_What you are asked to do_. Reproduce verbatim the lines of the material below, starting at the line with "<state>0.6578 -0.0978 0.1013" and ending at the line with "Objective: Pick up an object", both inclusive; skip the rest.

_Records provided_.
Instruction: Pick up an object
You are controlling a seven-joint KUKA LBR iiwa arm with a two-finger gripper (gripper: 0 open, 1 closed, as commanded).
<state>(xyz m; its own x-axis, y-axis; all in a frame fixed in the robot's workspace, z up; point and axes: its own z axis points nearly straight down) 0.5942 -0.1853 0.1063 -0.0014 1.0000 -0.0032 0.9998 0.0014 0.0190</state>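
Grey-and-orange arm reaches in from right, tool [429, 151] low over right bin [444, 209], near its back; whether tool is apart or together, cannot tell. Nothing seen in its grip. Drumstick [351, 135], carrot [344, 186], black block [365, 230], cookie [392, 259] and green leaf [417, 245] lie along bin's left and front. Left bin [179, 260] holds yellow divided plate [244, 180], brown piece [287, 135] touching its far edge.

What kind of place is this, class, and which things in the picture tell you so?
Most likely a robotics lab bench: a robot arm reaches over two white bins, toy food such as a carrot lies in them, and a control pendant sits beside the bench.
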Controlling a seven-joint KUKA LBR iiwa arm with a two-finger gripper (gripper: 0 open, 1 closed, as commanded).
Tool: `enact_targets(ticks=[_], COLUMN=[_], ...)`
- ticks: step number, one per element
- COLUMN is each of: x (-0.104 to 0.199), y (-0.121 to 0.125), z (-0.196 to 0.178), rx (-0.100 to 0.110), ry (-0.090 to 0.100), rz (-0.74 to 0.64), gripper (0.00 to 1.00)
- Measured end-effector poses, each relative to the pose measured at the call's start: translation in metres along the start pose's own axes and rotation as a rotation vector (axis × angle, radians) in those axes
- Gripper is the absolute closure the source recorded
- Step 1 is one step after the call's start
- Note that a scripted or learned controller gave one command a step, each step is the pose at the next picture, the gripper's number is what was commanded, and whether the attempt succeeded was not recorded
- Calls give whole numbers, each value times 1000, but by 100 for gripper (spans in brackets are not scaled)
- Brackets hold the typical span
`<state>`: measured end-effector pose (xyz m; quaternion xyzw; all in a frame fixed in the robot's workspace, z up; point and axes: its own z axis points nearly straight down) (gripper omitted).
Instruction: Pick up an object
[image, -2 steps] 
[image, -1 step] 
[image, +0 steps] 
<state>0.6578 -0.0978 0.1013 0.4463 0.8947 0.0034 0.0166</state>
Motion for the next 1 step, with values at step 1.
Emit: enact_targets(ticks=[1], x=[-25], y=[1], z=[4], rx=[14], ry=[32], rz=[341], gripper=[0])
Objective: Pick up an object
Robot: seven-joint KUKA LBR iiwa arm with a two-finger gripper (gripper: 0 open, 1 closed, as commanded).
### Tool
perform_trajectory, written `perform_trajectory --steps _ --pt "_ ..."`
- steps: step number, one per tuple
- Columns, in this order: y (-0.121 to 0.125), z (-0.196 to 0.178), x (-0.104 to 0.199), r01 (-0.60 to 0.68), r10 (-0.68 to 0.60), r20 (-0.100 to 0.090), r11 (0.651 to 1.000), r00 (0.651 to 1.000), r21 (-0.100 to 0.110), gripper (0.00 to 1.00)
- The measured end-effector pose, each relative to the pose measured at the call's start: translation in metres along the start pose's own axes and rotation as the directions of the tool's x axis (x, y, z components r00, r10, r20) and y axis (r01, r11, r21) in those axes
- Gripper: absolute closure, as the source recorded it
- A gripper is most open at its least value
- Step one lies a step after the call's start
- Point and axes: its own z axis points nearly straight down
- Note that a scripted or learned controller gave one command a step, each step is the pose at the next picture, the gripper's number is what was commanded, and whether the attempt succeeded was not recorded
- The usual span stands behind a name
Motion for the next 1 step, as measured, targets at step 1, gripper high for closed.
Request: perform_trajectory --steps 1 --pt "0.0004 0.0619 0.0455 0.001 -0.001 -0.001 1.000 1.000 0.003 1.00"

_Result of this exercise_.
<state>0.6578 -0.0978 0.1013 0.4463 0.8947 0.0034 0.0166</state>
Motion for the next 1 step, with values at step 1.
Emit: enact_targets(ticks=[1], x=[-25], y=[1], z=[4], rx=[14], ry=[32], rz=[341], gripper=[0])
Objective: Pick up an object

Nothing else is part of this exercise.